▶ _Task objective_: Work through the listing below and count the lines that hold "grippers". Answer with the number alone.

▶ _Data block_:
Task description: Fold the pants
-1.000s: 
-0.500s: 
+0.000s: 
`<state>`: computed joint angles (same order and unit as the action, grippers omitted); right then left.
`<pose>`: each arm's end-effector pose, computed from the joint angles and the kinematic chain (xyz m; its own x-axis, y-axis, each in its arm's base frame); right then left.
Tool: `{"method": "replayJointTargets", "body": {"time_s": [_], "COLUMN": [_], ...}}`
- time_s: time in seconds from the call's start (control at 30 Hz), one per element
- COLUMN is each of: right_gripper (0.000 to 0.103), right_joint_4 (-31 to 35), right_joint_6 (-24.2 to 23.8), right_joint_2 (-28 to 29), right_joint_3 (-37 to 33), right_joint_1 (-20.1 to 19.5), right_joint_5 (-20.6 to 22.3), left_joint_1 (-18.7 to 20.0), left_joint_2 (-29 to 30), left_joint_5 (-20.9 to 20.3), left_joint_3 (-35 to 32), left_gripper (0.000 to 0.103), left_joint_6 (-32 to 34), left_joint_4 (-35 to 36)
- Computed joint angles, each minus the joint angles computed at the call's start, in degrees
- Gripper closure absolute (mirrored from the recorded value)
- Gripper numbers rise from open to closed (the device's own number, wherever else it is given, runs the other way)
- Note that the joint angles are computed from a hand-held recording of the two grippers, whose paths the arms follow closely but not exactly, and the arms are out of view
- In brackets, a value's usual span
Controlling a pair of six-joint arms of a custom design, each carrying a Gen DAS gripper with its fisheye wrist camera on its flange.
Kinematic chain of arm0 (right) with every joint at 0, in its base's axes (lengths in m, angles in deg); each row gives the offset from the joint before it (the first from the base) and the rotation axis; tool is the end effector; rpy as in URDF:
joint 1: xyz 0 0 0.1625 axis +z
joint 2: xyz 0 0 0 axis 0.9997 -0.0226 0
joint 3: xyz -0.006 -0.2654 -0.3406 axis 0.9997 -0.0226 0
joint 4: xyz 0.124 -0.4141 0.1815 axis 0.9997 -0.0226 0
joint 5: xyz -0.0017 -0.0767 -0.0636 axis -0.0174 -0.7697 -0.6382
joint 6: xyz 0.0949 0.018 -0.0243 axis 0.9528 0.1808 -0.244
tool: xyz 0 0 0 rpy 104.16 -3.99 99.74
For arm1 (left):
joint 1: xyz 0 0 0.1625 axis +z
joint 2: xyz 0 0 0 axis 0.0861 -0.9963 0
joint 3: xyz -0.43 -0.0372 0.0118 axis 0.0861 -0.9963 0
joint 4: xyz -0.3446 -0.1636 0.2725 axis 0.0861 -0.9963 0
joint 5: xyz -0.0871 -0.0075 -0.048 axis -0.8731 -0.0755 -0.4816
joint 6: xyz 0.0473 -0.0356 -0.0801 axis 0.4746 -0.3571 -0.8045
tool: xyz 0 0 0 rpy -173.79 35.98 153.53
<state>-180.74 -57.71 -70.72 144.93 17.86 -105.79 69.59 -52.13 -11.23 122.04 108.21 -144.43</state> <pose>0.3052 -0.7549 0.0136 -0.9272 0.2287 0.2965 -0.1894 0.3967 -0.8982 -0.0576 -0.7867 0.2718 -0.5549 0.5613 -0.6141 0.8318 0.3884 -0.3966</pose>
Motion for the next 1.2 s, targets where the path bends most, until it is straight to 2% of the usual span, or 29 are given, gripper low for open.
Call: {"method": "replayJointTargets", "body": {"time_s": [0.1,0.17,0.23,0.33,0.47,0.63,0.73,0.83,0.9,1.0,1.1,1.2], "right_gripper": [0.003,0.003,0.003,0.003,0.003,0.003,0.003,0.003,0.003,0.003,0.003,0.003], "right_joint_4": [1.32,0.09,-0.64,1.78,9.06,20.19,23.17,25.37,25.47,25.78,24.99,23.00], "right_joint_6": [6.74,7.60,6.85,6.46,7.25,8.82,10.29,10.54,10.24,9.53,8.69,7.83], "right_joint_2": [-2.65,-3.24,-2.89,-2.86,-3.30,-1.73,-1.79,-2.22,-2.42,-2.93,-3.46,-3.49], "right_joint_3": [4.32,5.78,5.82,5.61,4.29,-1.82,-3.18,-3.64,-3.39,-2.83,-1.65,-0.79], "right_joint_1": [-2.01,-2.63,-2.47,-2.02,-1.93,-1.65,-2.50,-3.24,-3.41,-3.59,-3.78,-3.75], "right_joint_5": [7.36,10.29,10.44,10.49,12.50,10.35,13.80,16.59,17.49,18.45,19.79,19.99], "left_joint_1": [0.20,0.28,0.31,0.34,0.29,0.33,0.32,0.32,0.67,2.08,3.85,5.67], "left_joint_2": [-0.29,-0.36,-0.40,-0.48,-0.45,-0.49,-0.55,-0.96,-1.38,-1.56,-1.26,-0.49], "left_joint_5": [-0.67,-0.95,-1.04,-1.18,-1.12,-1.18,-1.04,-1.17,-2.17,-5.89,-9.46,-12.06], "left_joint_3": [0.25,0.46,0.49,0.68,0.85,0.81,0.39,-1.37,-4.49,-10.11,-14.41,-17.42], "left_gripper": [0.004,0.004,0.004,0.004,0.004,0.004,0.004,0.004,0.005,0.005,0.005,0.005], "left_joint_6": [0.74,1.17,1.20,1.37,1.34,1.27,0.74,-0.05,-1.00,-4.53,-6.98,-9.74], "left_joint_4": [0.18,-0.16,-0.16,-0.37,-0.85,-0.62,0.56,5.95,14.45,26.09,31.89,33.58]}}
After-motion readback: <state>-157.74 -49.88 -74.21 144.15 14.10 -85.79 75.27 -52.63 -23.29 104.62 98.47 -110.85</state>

▶ _Exercise output_: 2